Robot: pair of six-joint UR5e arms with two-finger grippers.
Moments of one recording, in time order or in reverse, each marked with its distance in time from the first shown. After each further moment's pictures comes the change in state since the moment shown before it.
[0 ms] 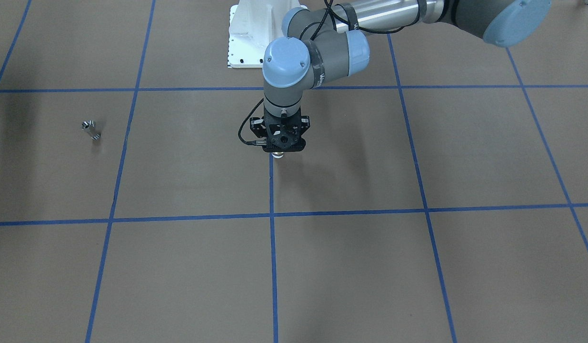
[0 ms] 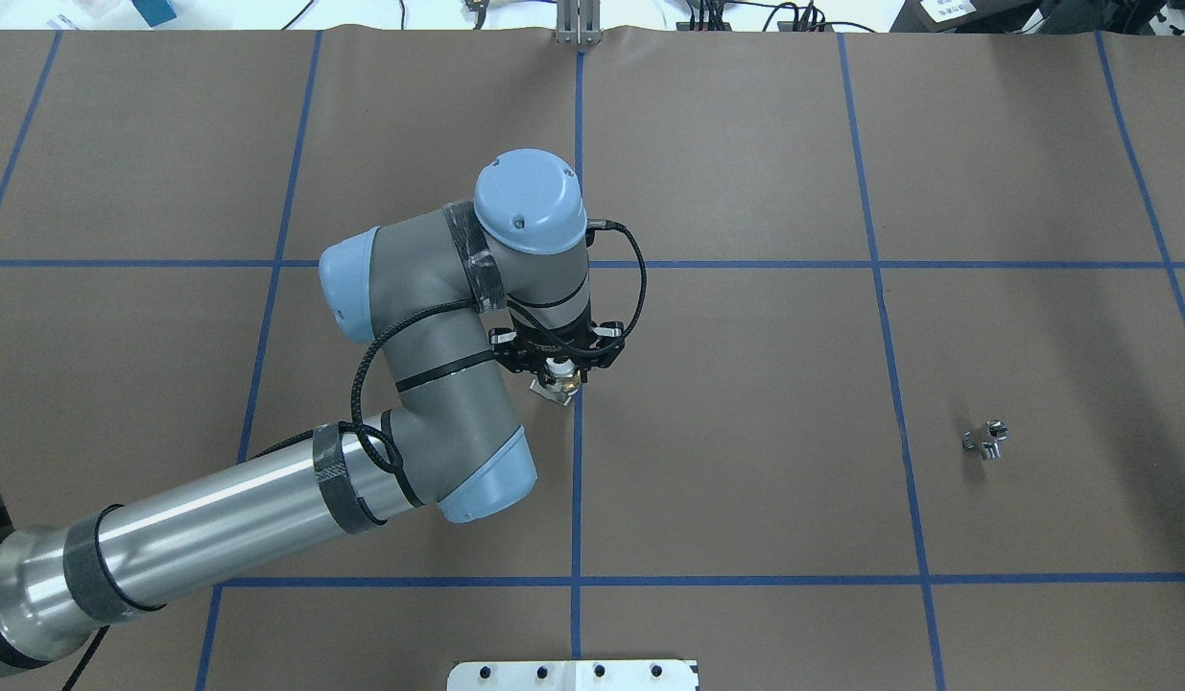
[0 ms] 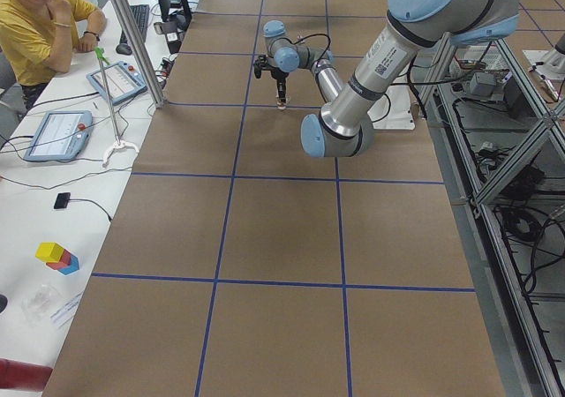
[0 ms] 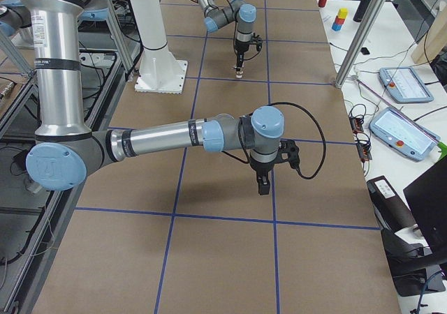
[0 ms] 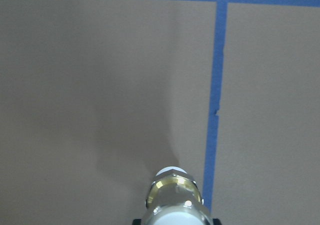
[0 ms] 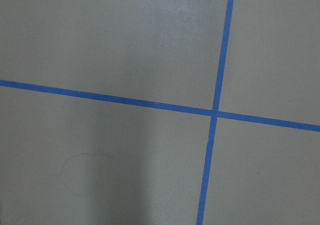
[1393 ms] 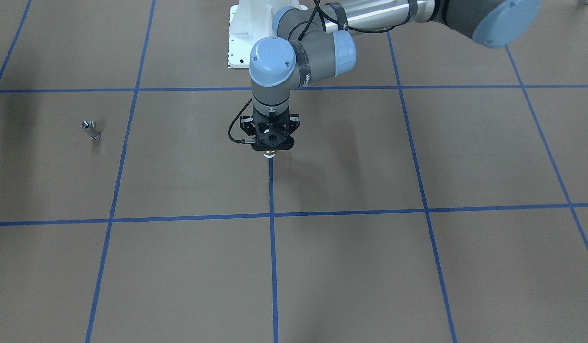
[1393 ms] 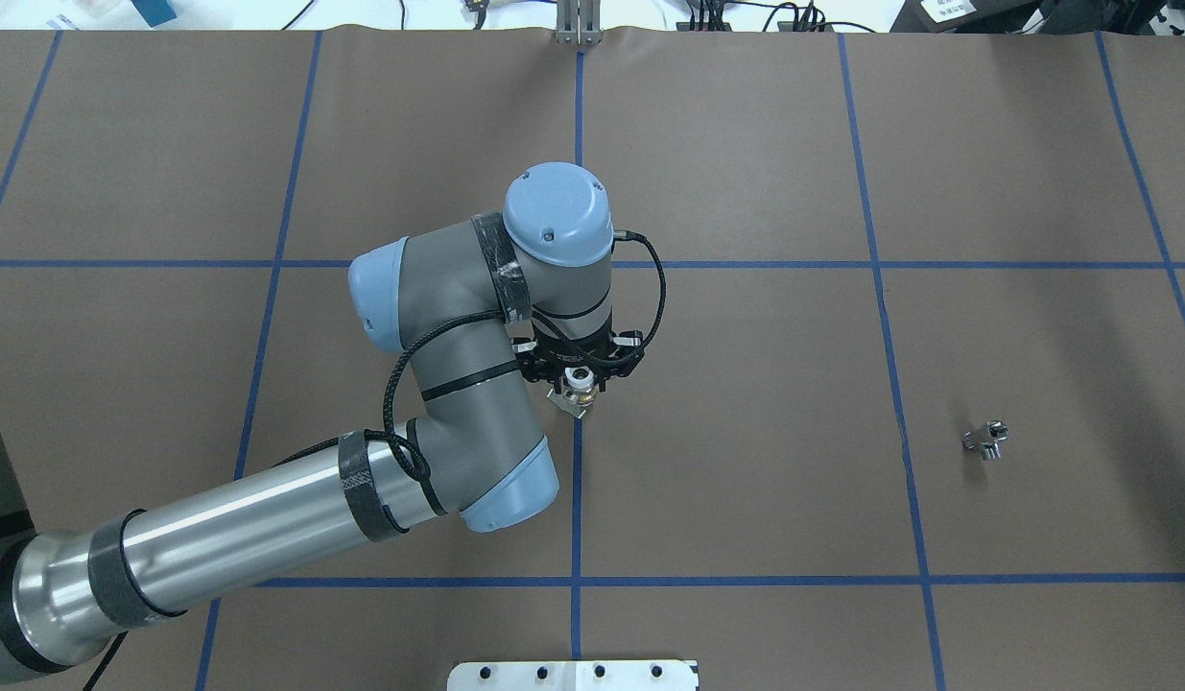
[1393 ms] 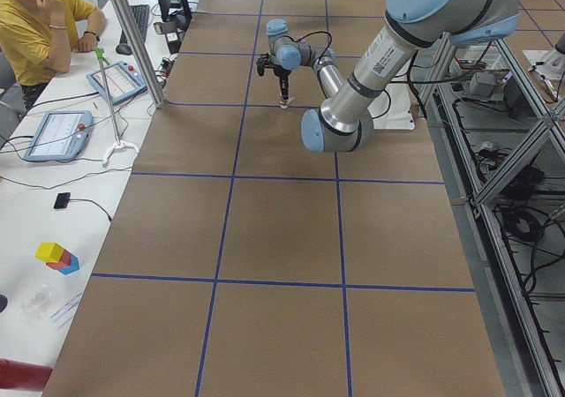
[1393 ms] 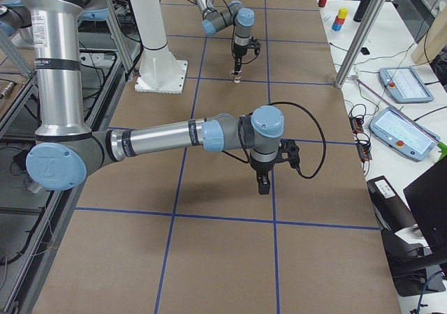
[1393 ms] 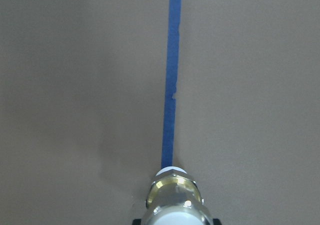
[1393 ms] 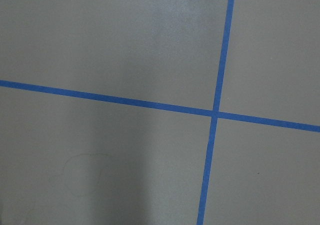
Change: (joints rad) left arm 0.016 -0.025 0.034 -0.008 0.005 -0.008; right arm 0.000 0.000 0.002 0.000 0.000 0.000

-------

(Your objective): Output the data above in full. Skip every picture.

(Solved exercise):
Robot: pair of six-joint UR5e arms with two-finger grippers.
Moments of one recording, in time order or in reverse, each marked with its distance in time from the first shown. After each further moment's pictures comes the change in state since the moment shown before it.
[0 ms] 
[0 ms] 
[0 ms] 
[0 ms] 
[0 ms] 
[0 ms] 
[1393 ms] 
[1393 ms] 
[1393 ms] 
[1393 ms] 
[1393 ms] 
[1393 ms] 
Change: (joints rad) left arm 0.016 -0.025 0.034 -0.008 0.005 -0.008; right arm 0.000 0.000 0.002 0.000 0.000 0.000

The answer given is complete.